[WHAT YOU SHOULD DO]
Return the lines of the data below in which the string "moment" occurs.
***** DATA FOR THIS TASK *****
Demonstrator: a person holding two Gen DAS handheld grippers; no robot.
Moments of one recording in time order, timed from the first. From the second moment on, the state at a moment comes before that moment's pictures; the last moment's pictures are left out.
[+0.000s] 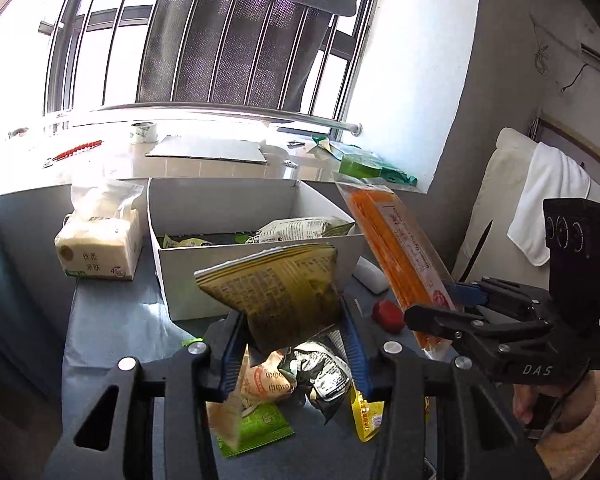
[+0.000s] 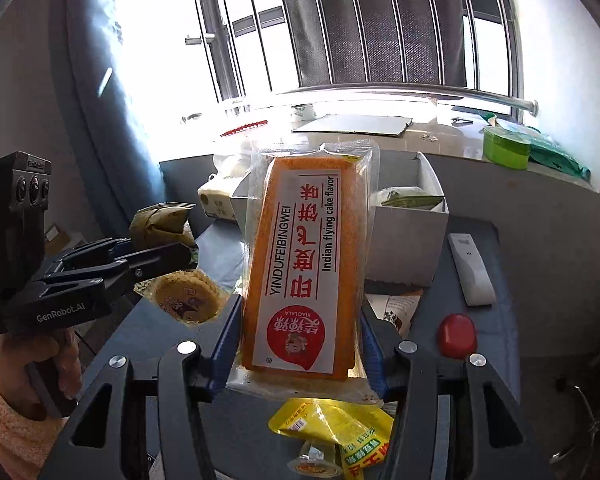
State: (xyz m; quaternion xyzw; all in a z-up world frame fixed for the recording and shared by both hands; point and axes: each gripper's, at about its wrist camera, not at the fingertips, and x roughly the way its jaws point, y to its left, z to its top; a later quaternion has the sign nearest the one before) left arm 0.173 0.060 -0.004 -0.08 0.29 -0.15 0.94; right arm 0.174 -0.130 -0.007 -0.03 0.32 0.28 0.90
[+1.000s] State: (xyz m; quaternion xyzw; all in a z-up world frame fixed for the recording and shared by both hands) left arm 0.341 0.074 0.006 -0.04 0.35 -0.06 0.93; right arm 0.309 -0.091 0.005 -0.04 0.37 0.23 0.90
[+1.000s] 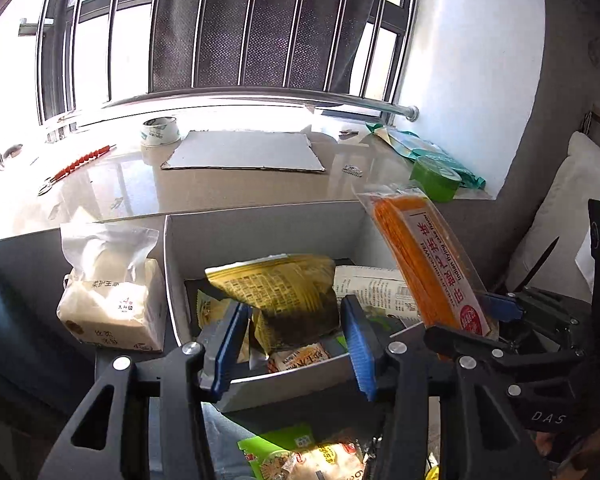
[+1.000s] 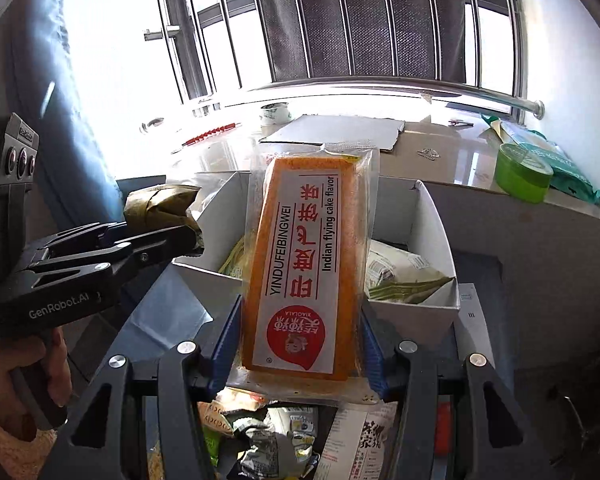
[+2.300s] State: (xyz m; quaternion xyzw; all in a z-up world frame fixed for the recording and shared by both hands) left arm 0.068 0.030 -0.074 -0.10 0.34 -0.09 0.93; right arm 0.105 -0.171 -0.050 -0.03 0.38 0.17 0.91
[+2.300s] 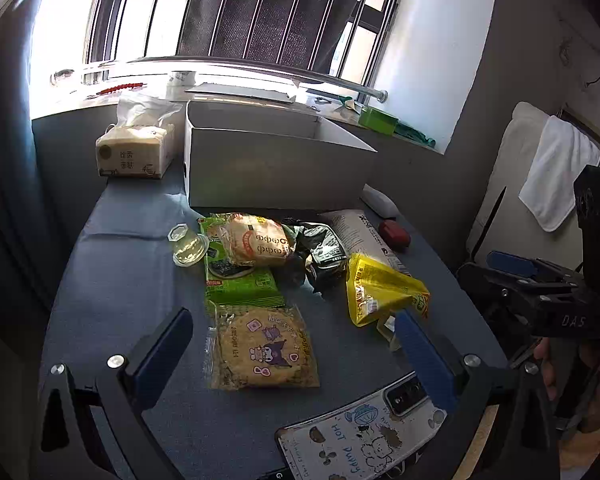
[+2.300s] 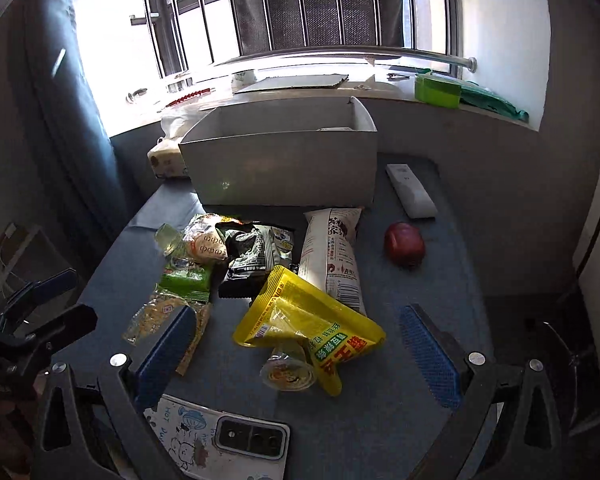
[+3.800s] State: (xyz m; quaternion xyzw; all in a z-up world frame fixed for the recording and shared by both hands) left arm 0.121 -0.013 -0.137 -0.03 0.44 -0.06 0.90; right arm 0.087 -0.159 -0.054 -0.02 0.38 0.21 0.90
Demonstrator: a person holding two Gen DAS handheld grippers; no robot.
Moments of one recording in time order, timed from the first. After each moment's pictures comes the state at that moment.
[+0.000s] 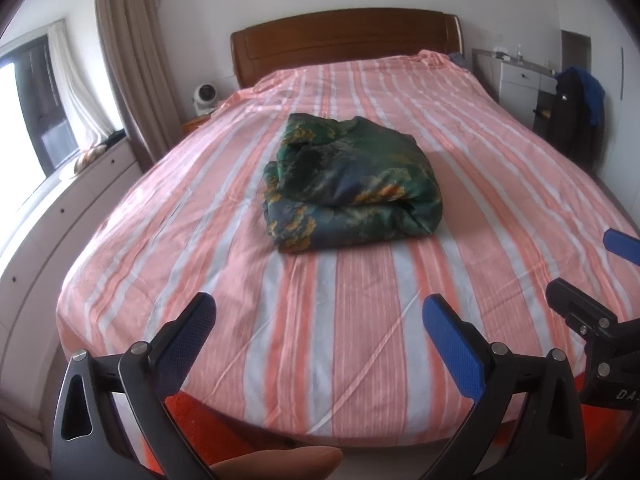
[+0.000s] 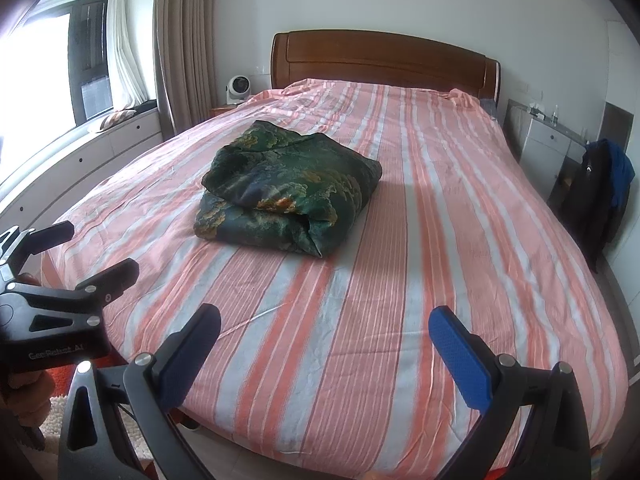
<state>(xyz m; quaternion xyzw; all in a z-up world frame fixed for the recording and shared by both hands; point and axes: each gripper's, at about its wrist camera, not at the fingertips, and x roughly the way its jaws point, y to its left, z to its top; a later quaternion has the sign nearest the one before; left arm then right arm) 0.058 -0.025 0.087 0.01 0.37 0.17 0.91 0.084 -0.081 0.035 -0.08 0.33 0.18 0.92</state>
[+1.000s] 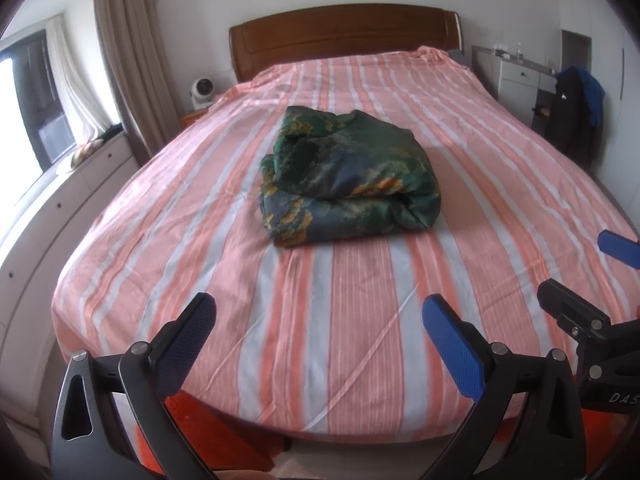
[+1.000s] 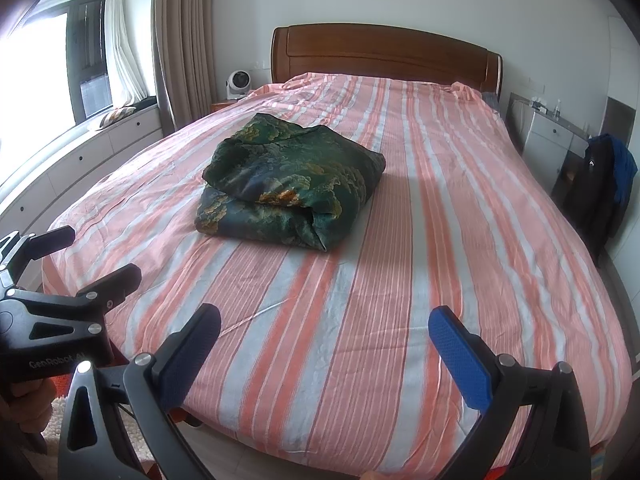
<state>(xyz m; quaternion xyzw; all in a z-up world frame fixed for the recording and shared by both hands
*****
[RESULT]
Moments of one recording in time order, timed from the first. From the second moment on, the state at a moment comes before that moment's pictures; the last moment's pictures are left out.
Moments of one recording in time order, timed from the first. After each moment's pictures comes the state at that moment.

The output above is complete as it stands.